A doença celíaca é autoimune e afeta o intestino delgado de indivíduos geneticamente predispostos, quando expostos a ingestão de alimentos que contêm glúten. Ela impacta na qualidade de vida dos indivíduos e está associada ao maior risco de mortalidade. Atualmente, a dieta isenta de glúten é o único tratamento eficaz para pessoas com doença celíaca.
Entretanto, fatores como a disponibilidade, custo e qualidade nutricional têm influenciado negativamente na manutenção da dieta isenta de glúten em diversos países. No Brasil, a escassez de informações sobre a relação custo econômico e qualidade nutricional desses produtos apontam a necessidade de incursões sobre o tema.
A fim de analisar e comparar a composição nutricional e o custo dos produtos alimentícios com e sem glúten, a pesquisadora Luce Alves da Silva desenvolveu a dissertação “Plataformas de e-commerce no Brasil: uma visão da atualidade e apontamentos para o futuro através de análise comparativa entre o custo econômico e qualidade nutricional de produtos para pessoas com doença celíaca”, no Programa de Pós-Graduação em Engenharia e Ciência de Alimentos, campus de Itapetinga.
A pesquisa evidenciou que, no Brasil, os produtos sem glúten apresentam menor teor calórico (5% a 35%), de carboidratos (1% a 13%), gorduras totais (10% a 140%), proteína (35% a 192%) e fibras (11% a 94%), para a maioria das categorias analisadas. Além disso, o preço final ao consumidor chega ser até 110% mais caro quando comparado com as versões com glúten do mesmo produto, em todas as categorias analisadas.
Como a pesquisa foi realizada – Os dados coletados referente a cada produto foram: custo (convertido em euros), peso líquido do produto (em gramas) e informação nutricional (porção, valor energético, carboidrato, proteína, gorduras totais, gordura saturada, gordura trans, colesterol, fibras e sódio).
O material foi categorizado em quatro grupos de produtos nas versões com e sem glúten: mistura para assar (mistura para bolo, mistura para pães, mistura para tortas, misturas para purês e mistura para sobremesas), pão e produtos de panificação (pães em todas suas formas, torradas e panetone), massas e produtos de cereais (macarrão em diversos formatos, massa para lasanha, cereais matinais) e biscoitos e bolos (biscoitos, recheados ou não, e bolos em diversos formatos e prontos para consumo).
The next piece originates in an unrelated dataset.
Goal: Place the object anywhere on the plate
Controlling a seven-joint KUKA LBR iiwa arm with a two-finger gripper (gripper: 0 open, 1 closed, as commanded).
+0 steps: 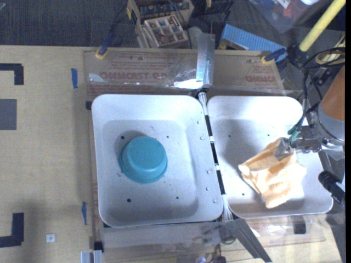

Qualidade nutricional – Os conteúdos demonstram uma melhor qualidade nutricional dos produtos sem glúten em relação ao valor calórico, carboidrato, gordura e sódio, para a maioria das 25 categorias analisadas, o que, segundo a pesquisadora, vem a ser benéfico, uma vez que os consumidores associam produtos sem glúten à alimentação saudável. Entretanto, ela ressalta que o teor de proteína e fibras de grande parte dos produtos sem glúten analisados foi inferior quando comparado aos produtos contendo glúten.
“Embora os produtos sem glúten não possuam a alegação de serem fontes de proteínas, a retirada de ingredientes contendo glúten altera a percepção sensorial, o que indica que a indústria de alimentos necessita avançar em seus estudos de avaliação de propriedades tecnológicas e desenvolvimento de novos produtos”, revela a pesquisadora, alertando que essa retirada pode trazer riscos de inadequação nutricional a pessoas com doença celíaca.
Os dados desse estudo apontam para a necessidade de as indústrias de alimentos desenvolverem estratégias de enriquecimento de produtos sem glúten visando a oferta de produtos com melhor aporte de fibras e proteína, sem onerar o preço final ao consumidor. “Uma alternativa seria a utilização de co-produtos agroindustriais (conhecidos também como resíduos agroindustriais) no desenvolvimento desses produtos, a fim de agregar valor nutricional e não onerar o custo final ao consumidor”, aponta.
Custos – Na pesquisa, as versões sem glúten de todos os grupos de produtos apresentaram a média de custo superior quando comparado as suas versões tradicionais com glúten, sendo a menor diferença na categoria “mistura para assar” (39%) e a maior diferença na categoria na categoria “Biscoitos e Bolos” (110%).
O acréscimo no valor final ao consumidor pode ser explicado, em parte, pela substituição de ingredientes contendo glúten por outros cereais que possuem o custo superior ao trigo. “Os dados desse estudo demonstram o ônus de uma dieta isenta de glúten no Brasil, sugere um maior comprometimento da renda quando comparado a outros países e sinaliza um possível comprometimento na aquisição de alimentos sem glúten ou de outras necessidades por pessoas que precisam de uma dieta restrita de glúten”, explica Luce.